Хотя отношения со смертными технически были позволены, Исида никогда не встречала смертных, заинтересовавших ее. И жизнь смертных была мигом для богини. Если она начнет думать о смертном, ей придется смотреть, как он стареет, страдает от болезни и стихий.

Исида думала, что привязываться к смертному жестоко. Она видела, как Сетх играет с эмоциями людей, это никогда не заканчивалось добром. Везучие тосковали по нему, ведь он пропадал годами. А те, кому не повезло… ну… она не хотела думать об этом. Сетх был… вспыльчивым. Нет. Исида всегда была такой, какой была. Богиней. А любовь богини могла довести смертного до безумия.

И хотя Исида была доброй в душе, она была и устрашающей. Выше любой смертной женщины, она возвышалась над большинством мужчин. Но ее глаза, в которых бушевала буря, и фигура могли соблазнить любого смертного. Многие пытались добиться ее, принося резные безделушки и украшения. Она принимала их как богиня, обещала присмотреть за их деревней или любимыми в обмен.

Но она никогда не поддерживала их влюбленность. И любой, кто вел себя смелее нужного, прогонялся. Женщины, служившие ей, следили, чтобы те мужчины больше к ней не приходили. Исида никогда не сообщала, что она одинока и ищет спутника, но впереди ее ждали долгие годы, и она обнаружила, что в тайных уголках сердца желала этого.

Однажды она призналась в этом своей мягкой сестре Нефтиде, ведь только та понимала ее. Нефтида не только сильно отличалась, была куда доступнее для общения, чем Исида, но они и выглядели по-разному, хоть у них и были одни родители.

Нефтида не была уродливой. Нет. Она была маленькой и тихой, незаметной, и часто сливалась с фоном. Но Нефтида оставалась богиней. Ее длинные светлые волосы развевались на ветру, как поле пшеницы, ниспадали до пят. Нежные крылья с серебряными кончиками прижимались к спине так плотно, что были едва заметны, а ее большие голубые глаза были милыми.
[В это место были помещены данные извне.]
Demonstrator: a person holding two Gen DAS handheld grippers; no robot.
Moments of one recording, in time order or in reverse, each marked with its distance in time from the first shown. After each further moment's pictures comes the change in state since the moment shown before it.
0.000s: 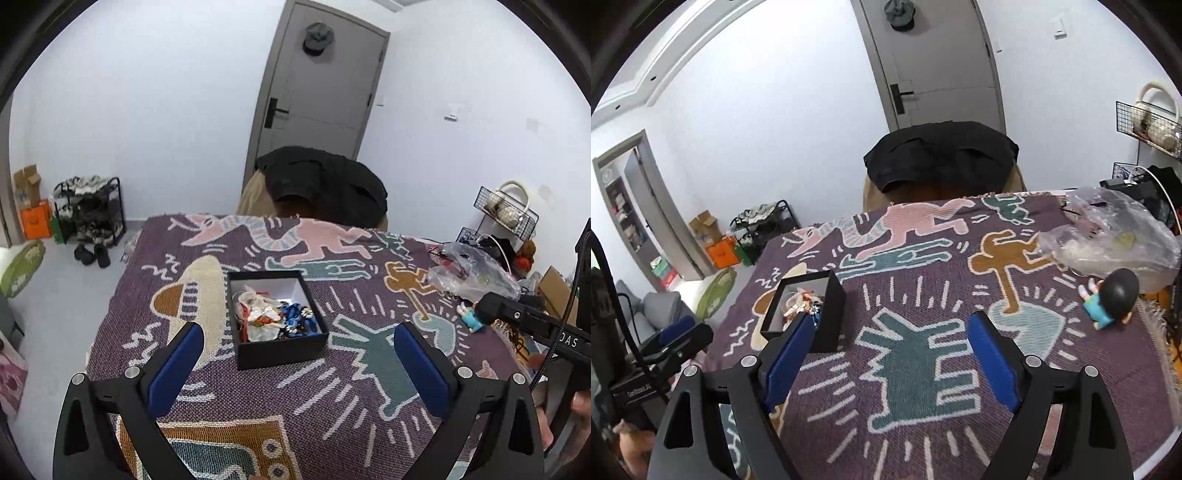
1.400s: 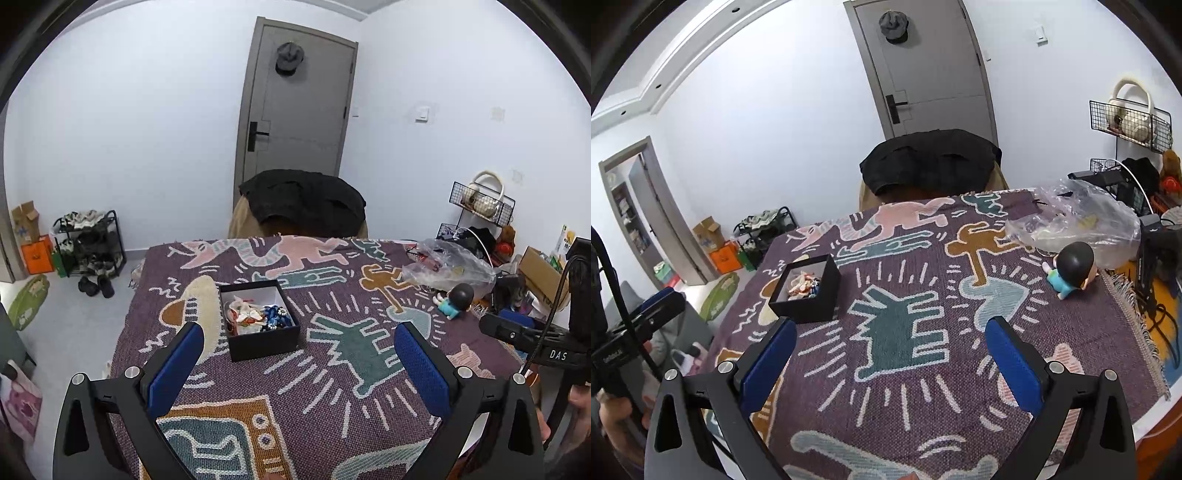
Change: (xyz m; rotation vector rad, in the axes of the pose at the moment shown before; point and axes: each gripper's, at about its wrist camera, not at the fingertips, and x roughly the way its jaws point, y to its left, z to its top) left arm -0.066 -0.036 -0.011 0.108 -0.063 -0.004; right arm -0.063 -0.018 -0.041 0.012 -0.033 0.003
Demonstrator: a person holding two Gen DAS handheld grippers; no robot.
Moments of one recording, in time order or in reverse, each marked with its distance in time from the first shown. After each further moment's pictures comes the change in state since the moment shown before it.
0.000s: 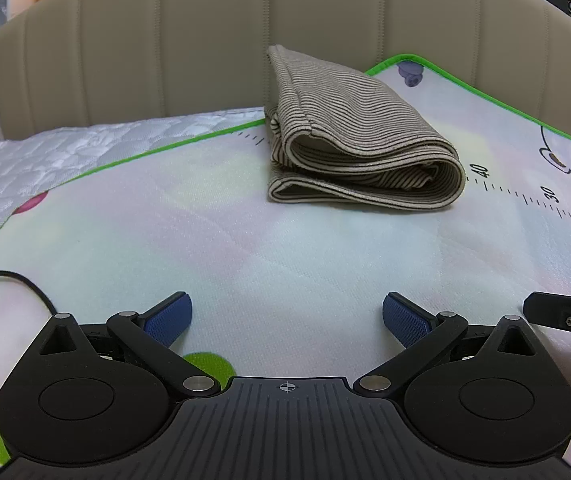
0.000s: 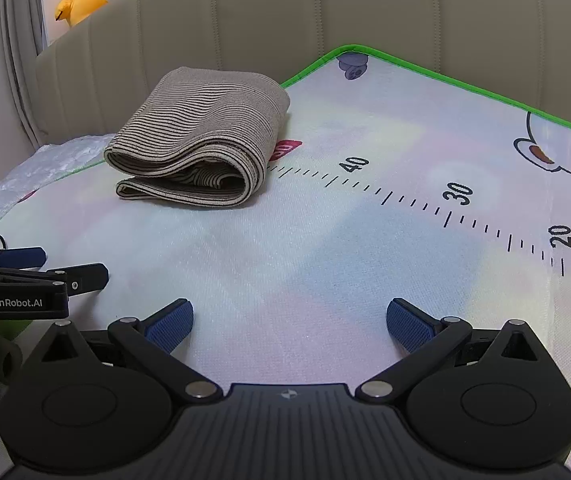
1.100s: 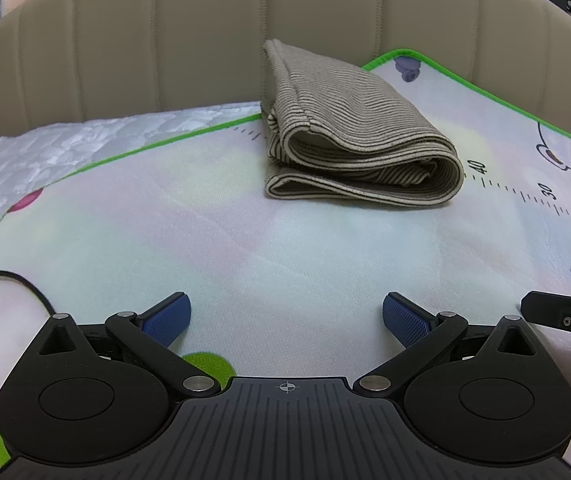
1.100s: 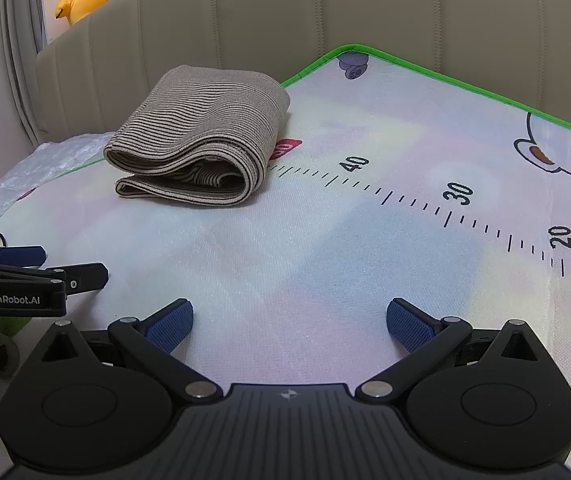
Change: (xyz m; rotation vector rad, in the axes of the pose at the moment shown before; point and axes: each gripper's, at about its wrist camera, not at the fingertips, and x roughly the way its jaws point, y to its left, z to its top) left arm 0.002 0.001 0.002 0.007 0.018 -0.015; right arm 0.000 0.003 0.001 -0.008 0.002 -0.007
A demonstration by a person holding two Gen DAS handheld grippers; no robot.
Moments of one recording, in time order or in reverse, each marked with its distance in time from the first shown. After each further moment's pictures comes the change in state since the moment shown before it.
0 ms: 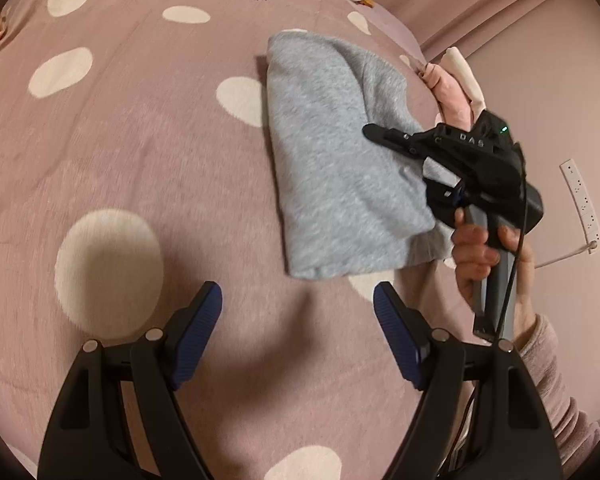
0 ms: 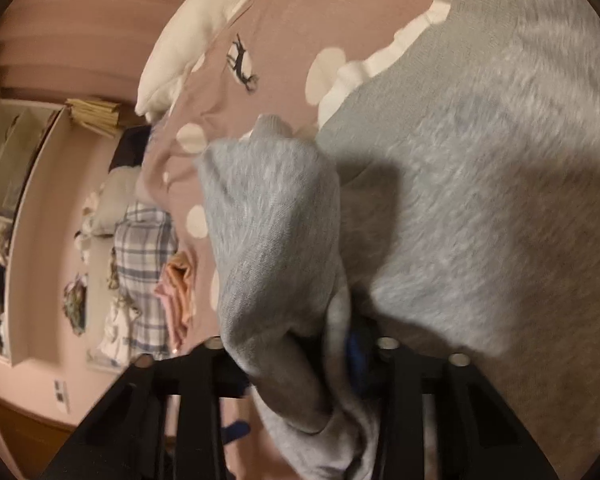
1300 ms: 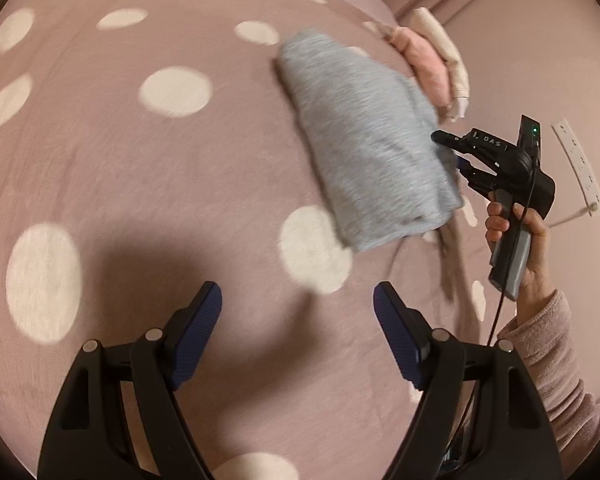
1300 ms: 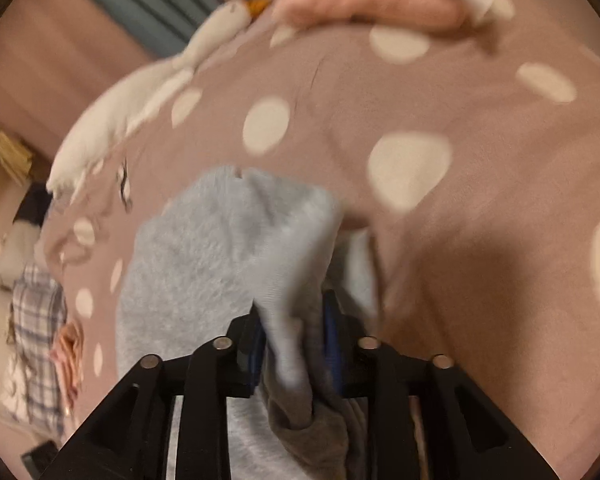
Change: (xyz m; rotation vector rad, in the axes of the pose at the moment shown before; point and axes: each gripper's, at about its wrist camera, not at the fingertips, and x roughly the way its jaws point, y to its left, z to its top) left arm 0.026 -0.056 0.007 0.124 0.060 -0.016; right arm -0.145 -0.050 0.038 -0.048 -0.378 -0.505
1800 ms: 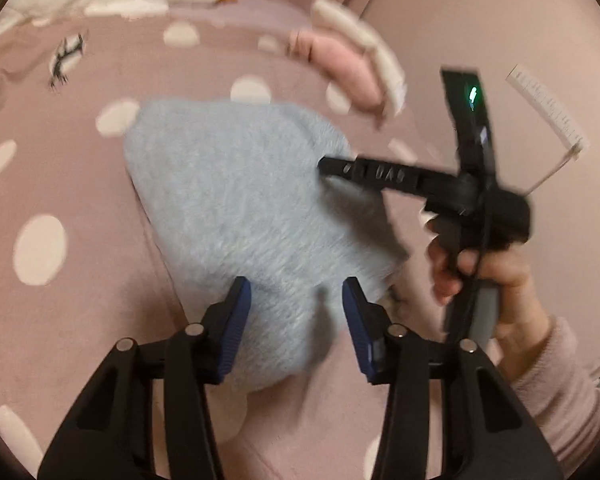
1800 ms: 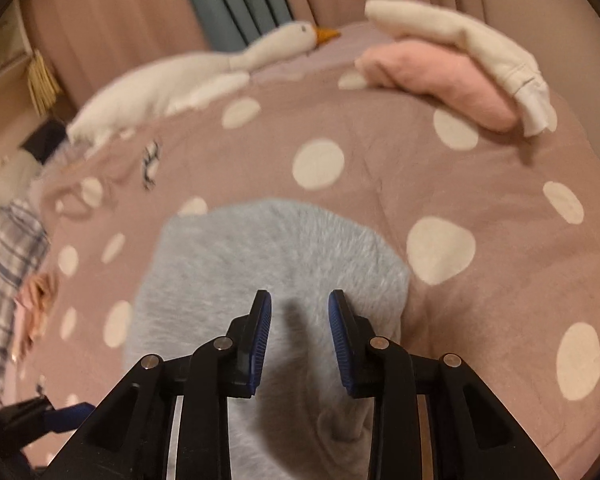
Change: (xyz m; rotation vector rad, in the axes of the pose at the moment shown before) left arm 0.072 -0.096 0.064 0.276 -0.032 -0.020; right arm 0.020 0.042 0.004 -0.268 0.012 -0.039
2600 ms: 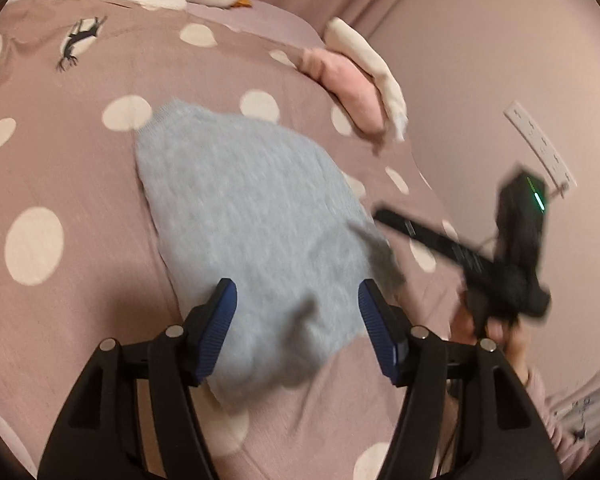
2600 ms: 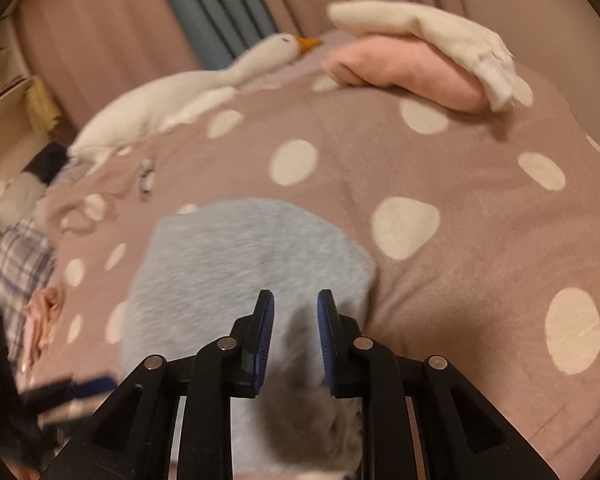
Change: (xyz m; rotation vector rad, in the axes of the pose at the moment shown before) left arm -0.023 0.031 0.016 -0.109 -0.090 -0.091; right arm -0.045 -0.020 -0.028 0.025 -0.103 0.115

Рядом с ней было уютно, ее любили все. Она никогда не завидовала, не была жестокой или снисходительной. Ее младшая сестра видела добро во всех и во всем. Никто не слушал и не сочувствовал лучше Нефтиды. Для Исиды она была идеальной богиней, не дававшей проблематичным эмоциям отвлекать ее от долга, потому она была способнее, чем считала себя Исида.